Question

I have the need of writing the data contained in a struct to a binary file.

Lets say given the struct of

struct data {
unsigned char sig;
int reserved;
}

I want to be able to simply output the contents of this struct to a file.

I have tried to use this

fstream out("C:\\somepath", ios::out | ios::app | ios::binary);
data writedata;
writedata.sig = 'BM';
writedata.reserved = NULL;
out.write((char*)&writedata, sizeof(writedata));
out.close();

I expected the output would be (in hex, using a 32 bit compiler(so ints are 4 bytes)):

42 4D 00 00 00 00

But this is not what is printed.

Can someone explain why this is not working and the steps necessary to fix it?

Thanks.

Was it helpful?

Solution

First of all, 'BM' is two bytes, and cannot be fit into a single unsigned char ('BM' is probably treated by your compiler as a multibyte literal, which is probably not what you want).

Then, the compiler is free to add padding inside a structure to align it to the correct word boundaries; on x86 correct members aligment guarantees much better read performances, on other architectures if the alignment is wrong you get a hardware exception.

In your case, for example, on 32-bit x86 the binary layout of your struct will be one byte of sig, three bytes of padding, and then the reserved int (that will be aligned on 4-byte boundaries for optimal access speed).

There's no standard way to avoid padding; you have to resort to compiler-specific tricks.
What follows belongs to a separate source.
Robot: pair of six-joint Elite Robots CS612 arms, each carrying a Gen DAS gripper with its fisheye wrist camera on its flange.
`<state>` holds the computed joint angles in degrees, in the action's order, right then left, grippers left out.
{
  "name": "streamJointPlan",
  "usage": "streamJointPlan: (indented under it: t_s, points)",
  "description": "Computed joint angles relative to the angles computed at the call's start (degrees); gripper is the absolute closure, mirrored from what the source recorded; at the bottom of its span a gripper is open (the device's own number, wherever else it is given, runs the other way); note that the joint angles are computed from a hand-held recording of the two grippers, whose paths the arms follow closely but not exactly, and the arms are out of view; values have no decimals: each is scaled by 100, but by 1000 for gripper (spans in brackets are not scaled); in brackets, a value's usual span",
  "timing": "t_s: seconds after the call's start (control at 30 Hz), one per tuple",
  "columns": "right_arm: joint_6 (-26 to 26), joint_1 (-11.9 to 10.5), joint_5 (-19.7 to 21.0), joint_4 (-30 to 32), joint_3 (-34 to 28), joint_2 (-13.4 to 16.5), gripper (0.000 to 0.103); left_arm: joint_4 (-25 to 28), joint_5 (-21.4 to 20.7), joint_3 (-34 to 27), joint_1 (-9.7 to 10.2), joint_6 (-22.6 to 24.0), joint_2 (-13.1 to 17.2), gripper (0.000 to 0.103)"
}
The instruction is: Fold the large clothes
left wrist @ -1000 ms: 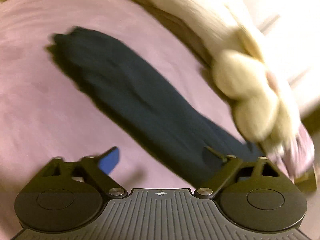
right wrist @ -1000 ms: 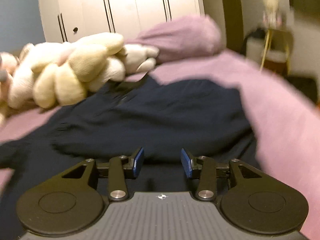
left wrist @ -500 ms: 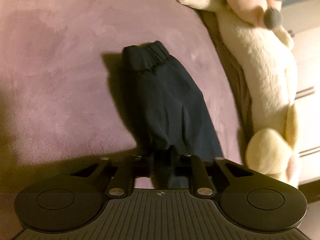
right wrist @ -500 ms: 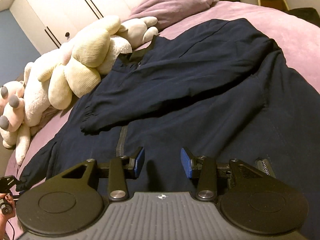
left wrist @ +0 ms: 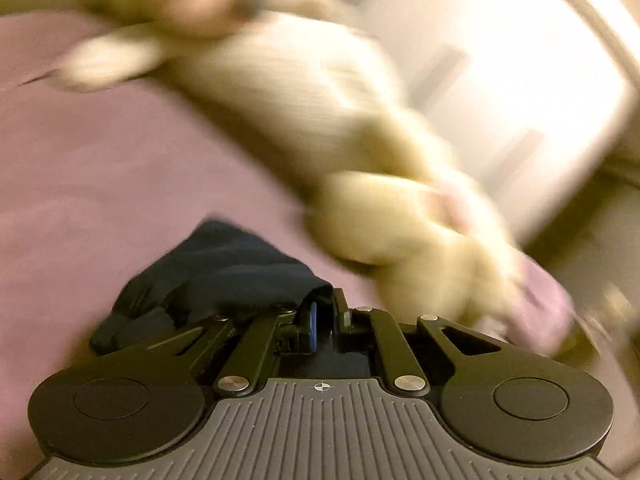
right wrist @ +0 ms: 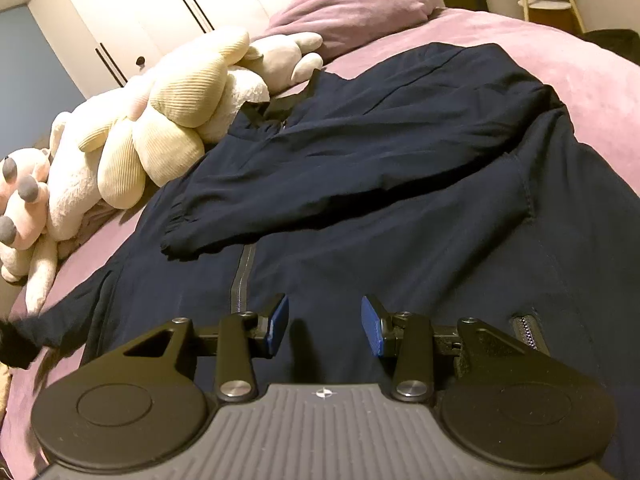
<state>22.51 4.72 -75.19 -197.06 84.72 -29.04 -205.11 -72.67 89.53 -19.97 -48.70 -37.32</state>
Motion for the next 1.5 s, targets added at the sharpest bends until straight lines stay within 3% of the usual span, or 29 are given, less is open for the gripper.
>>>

On VC++, you'll have to use #pragma pack, supported also on g++ and clang, although their "native" way is to use __attribute__(packed).

By the way, if you have to write a "portable" file format to file (like the DIB you are trying to write) always use fixed-size integer types (from stdint.h) and be ready to deal with endianness issues if you plan to port to other architectures.

OTHER TIPS

Compiler errors/warnings that I see:

  1. Missing ; at the end of the definition of data.
  2. Assinging 'BM' is wrong. It needs to be single character.
  3. Assigning NULL to data.reserved. You should make it:

    data.reserved = 0;
    

If you want to minimize the space taken by the file on disk, write each field of the struct separately.

out.write((char*)&writedata.sig, sizeof(writedata.sig));
out.write((char*)&writedata.reserved, sizeof(writedata.reserved));

Another thing I noticed is that you are opening your file with the flag ios::app. It appends to an existing file. Is that what you mean? If not, you can remove that flag.